Ha mucho que un brillante intelectual y político mexicano postuló, refiriéndose al mundo latinoamericano, la poética idea de la “Raza Cósmica” o “Quinta Raza”. Su utopía no era el PRI ni el sistema político mexicano. Sin embargo, quién podría negar que desde la originalidad del concepto de “quinta raza” – transformado en “sentido común” – se configuró un sistema político peculiar que sostuvo la estabilidad política en México (con todos sus bemoles) y que le permitió a ese país – inviable desde las concepciones aristocráticas, liberales, socialistas – mantenerse y transcurrir como una de las naciones más interesantes y poderosas del sub-continente.
En Chile, el rechazo a la originalidad política es una actitud intelectual que se hereda de dos visiones formalmente antagónicas pero que en realidad tienen la misma cuna: para unos, es la Europa culta, elitaria, aristocrática la que ha agotado todas las nociones políticas. Para los otros, son los lacayos de esa misma Europa los que merced a su miseria culta han construido la última palabra en política.

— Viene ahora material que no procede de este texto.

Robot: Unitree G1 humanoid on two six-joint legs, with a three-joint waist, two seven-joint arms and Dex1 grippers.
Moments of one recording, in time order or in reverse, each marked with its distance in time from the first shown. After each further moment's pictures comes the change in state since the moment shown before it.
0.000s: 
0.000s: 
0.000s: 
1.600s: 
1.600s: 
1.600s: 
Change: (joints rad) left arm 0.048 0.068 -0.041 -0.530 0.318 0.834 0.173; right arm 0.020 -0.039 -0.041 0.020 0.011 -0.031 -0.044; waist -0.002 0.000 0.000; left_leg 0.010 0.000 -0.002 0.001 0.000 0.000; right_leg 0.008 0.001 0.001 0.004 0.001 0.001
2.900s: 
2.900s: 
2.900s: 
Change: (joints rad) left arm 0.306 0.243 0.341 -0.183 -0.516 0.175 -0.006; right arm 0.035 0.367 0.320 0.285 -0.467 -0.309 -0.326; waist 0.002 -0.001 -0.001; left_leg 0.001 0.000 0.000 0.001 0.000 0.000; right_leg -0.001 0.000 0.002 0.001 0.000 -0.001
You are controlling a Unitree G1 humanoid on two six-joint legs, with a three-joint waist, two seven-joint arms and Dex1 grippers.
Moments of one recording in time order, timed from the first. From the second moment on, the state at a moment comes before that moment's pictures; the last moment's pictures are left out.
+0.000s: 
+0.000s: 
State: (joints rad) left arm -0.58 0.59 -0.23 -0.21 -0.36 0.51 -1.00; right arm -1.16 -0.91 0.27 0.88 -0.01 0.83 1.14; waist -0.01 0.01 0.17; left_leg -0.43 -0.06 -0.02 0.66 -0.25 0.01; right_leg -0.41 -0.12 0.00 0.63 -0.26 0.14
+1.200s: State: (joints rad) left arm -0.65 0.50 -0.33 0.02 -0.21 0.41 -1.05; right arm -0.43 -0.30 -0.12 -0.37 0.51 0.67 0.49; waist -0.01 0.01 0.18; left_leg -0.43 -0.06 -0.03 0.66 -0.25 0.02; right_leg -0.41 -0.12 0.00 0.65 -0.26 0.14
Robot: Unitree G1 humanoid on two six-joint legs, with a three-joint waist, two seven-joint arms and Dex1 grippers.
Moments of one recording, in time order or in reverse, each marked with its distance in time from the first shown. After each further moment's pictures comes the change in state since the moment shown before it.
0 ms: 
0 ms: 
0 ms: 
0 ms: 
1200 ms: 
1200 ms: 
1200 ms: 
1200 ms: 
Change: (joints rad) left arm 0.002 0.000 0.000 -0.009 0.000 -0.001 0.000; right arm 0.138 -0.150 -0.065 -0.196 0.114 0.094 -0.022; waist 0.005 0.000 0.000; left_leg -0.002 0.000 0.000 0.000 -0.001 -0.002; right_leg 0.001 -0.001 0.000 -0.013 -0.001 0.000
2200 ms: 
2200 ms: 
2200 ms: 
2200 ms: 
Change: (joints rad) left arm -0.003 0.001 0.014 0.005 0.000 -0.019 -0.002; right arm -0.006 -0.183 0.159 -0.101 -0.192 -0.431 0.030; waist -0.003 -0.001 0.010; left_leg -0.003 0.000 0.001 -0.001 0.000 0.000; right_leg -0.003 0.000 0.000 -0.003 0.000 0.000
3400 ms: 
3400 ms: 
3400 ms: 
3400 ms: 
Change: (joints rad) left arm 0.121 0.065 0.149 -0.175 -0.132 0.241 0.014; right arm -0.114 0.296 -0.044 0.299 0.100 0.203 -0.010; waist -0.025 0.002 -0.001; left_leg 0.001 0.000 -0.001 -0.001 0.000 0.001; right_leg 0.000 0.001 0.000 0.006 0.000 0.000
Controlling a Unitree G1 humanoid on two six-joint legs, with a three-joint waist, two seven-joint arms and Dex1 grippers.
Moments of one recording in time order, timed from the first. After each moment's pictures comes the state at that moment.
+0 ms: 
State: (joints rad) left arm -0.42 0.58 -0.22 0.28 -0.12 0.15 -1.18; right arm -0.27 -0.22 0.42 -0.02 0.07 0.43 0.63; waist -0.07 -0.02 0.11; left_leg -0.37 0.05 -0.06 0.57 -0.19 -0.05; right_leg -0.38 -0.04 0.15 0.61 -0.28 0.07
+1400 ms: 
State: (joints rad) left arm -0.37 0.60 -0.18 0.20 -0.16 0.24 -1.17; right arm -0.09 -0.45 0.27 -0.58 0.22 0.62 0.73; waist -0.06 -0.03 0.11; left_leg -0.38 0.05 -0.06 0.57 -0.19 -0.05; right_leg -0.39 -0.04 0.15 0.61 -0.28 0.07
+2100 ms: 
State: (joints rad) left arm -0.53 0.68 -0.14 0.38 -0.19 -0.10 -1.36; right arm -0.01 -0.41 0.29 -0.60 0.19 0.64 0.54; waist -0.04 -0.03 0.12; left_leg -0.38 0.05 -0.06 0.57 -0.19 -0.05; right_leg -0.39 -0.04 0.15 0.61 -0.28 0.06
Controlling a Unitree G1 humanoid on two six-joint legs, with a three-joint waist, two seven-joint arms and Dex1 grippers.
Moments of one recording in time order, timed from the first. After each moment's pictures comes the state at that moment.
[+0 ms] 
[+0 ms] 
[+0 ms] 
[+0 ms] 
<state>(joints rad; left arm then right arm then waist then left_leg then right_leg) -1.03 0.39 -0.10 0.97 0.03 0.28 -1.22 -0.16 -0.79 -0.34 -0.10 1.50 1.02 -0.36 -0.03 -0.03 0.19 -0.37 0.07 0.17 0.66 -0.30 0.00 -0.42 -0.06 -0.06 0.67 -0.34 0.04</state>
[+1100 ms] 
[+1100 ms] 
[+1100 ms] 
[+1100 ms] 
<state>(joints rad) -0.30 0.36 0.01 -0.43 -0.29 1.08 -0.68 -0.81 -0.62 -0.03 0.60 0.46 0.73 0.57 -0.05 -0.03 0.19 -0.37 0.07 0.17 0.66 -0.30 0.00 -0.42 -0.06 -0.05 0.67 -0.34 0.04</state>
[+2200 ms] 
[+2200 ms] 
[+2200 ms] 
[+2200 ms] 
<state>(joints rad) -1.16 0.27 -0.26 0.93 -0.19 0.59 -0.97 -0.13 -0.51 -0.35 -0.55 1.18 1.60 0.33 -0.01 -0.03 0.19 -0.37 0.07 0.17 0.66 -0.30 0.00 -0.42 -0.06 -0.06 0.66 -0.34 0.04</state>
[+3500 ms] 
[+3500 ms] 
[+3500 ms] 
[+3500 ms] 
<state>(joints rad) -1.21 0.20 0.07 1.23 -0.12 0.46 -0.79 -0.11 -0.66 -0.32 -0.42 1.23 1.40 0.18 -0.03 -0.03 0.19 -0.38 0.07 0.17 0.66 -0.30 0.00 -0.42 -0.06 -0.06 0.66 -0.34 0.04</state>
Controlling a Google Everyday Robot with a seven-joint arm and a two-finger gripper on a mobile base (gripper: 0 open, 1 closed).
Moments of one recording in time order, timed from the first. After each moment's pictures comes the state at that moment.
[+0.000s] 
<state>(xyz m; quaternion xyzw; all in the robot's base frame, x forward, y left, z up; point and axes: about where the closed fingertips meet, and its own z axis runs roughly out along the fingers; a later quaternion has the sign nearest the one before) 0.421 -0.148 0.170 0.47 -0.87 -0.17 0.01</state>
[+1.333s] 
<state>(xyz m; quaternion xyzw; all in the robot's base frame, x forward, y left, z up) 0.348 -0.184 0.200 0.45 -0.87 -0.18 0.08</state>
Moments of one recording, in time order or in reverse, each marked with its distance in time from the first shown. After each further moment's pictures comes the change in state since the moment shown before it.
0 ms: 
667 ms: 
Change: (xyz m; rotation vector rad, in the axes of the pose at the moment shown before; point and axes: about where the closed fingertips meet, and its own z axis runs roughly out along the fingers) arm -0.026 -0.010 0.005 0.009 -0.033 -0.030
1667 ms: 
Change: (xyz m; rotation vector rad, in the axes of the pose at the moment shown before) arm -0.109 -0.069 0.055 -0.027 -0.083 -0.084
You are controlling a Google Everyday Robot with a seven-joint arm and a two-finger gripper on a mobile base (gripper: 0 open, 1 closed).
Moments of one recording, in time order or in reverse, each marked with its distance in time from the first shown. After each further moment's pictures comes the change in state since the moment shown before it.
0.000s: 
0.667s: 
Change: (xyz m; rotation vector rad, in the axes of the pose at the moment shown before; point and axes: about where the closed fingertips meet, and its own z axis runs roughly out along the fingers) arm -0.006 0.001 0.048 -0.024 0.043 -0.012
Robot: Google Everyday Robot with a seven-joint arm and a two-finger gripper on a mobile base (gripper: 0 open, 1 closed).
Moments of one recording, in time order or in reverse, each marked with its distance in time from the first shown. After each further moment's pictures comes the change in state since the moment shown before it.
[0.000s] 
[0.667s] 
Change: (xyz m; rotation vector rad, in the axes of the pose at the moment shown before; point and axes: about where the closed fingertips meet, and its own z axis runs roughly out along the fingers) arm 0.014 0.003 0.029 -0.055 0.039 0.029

Por eso es que lo que está ocurriendo con Lagos-Frei ni siquiera se barrunta como el hito real que anuncia ser.
Desde Sorel hasta Aldo Moro, pasando por Antonio Gramsci, ha existido la idea y la esperanza de lograr un bloque histórico que reúna sociológica, cultural, valórica y políticamente, a la diversidad progresista contra la amenaza del Leviatán Moderno, que ya no proviene del Estado sino de los poderes privados. Nunca esa idea de aunamiento substancial se había visto tan plasmada como hoy en Chile después de las primarias. Y ninguna duda cabe que hoy los principales líderes y protagonistas de esa nueva peculiaridad chilena son Eduardo Frei y Ricardo Lagos. ¡Que Dios los salve de sus respectivos partidos!
Notas
(1) El concepto “modelo” debe ser usado con ciertas cautelas. Un modelo presupone al menos dos cuestiones: que es más o menos integral, un todo que articula armónicamente sus partes y que esa integralidad ha sido preconcebida, ideada en términos gruesos, antes de implementarla. Ambas precondiciones no son absolutamente precisas en el “modelo” chileno. Este más bien se fue construyendo “espontáneamente” a partir de la puesta en práctica de determinadas políticas económicas congruentes a concepciones de una particular teoría económica.
(2) El “modelo” pretendía sortear esta limitación a través de una vasta red de créditos al consumo. Pero como se ha visto en la actual crisis – y a propósito de ella – ese recurso también flaquea.
(3) El llamado “desencanto de la gente con la política” está muy relacionado a este tipo de situaciones. Pese a la novísima filosofía que afirma que a la gente le importan las “cosas concretas” y que gana adeptos por doquier, la verdad es que la gente tiene su propia “filosofía ingenua”, su “sentido común” que incluye, no necesariamente como discurso explícito, una percepción acerca del funcionamiento de la sociedad. Pues bien, desde hace bastante tiempo a esta parte, la ciudadanía está bombardeada por informaciones que hablan de un universo globalizado y de un Chile globalizado y en donde los hechos transcurren con ausencia de lo nacional – incluso dentro de la nación -. Así es natural que se observe con indiferencia y/o desconfianza a la política y a las instancias que se supone sintetizan el poder de lo nacional. ¿Qué sentido puede tener la política y sus instituciones para el gran público si la idea que arrojan hechos que van desde los ataques a Servia, la compra de grandes empresas chilenas por transnacionales, a pesar de resistencias desde el propio poder político, hasta la detención de Pinochet en Londres, es que – parafraseando a Kundera – el poder y las decisiones están en otra parte.